Find one matrix $A\in M_{3,4}(\mathbb{R})$ such that $\mathrm{Ker}(A)=\mathrm{L}\left(\begin{bmatrix} 3\\ 1\\ 0\\ 0 \end{bmatrix},\begin{bmatrix} -2\\ 0\\ -6\\ 0 \end{bmatrix}\right)$ and then describe all matrices with this properity.
What I tried to do so far is the following: Let $\mathrm{Ker}(A)=V$. Then $V^{\perp }$ can be determined with the system:$$\begin{matrix} 3x_1 & + x_2 & =0,\\ -2x_1& - 6x_3 & =0. \end{matrix}$$ Now, since $V=(V^{\perp })^{\perp }$, I find that the system that has $V$ as its set of solution is the system: $$\begin{matrix} 3x_1-9x_2-x_3=0, & & \\ x_{4}=0, & & \end{matrix}$$so one matrix is:$A=\begin{bmatrix} 3 & -9 & -1 & 0\\ 0 & 0 & 0 & 1\\ 0 & 0 & 0 &0 \end{bmatrix}$.

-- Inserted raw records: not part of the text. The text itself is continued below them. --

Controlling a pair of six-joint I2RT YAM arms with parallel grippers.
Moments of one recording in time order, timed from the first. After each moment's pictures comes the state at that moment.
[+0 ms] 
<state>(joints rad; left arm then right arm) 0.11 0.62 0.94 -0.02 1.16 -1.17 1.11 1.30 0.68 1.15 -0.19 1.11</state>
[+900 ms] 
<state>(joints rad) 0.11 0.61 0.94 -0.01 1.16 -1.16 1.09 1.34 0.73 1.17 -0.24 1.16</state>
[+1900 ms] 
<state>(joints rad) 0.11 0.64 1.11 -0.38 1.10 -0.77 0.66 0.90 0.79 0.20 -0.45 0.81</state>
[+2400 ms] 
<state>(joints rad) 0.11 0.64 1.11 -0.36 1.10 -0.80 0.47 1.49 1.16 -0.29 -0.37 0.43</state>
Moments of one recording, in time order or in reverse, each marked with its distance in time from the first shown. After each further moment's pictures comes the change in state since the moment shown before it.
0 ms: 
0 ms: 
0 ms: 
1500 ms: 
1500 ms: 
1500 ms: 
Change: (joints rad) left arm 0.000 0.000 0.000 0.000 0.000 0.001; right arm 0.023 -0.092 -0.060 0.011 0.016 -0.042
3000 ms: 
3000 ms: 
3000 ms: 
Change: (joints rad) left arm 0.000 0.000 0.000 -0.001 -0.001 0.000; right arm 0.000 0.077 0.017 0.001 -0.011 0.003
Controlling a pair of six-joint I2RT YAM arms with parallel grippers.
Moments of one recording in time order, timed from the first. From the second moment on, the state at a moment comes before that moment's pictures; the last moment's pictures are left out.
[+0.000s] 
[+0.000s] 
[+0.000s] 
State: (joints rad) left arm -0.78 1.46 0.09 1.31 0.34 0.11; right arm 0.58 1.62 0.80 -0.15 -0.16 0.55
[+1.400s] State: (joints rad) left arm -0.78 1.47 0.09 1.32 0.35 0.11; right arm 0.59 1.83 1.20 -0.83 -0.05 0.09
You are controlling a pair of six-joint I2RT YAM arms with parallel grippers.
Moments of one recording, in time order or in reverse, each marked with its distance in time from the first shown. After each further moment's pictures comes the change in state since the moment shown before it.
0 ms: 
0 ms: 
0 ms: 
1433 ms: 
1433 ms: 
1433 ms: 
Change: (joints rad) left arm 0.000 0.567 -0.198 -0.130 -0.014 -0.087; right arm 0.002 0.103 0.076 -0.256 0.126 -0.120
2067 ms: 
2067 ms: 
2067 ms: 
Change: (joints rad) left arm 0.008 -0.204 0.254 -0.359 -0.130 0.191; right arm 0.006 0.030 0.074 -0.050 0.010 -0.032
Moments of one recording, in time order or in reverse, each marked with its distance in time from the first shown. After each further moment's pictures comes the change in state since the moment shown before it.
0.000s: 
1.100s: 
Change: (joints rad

My question is how can I describe all matrices that have $V$ as its kernel.
The rows of your matrix should span the complement $V^\perp$. So if you take a basis for $V^\perp$, like $\{(3,-9,-1,0),(0,0,0,1)\}$, than every row vector should be a linear combination of these two. Hence every row is of the form $(3a,-9a,-a,b)$, with $a,b \in \mathbb{R}$.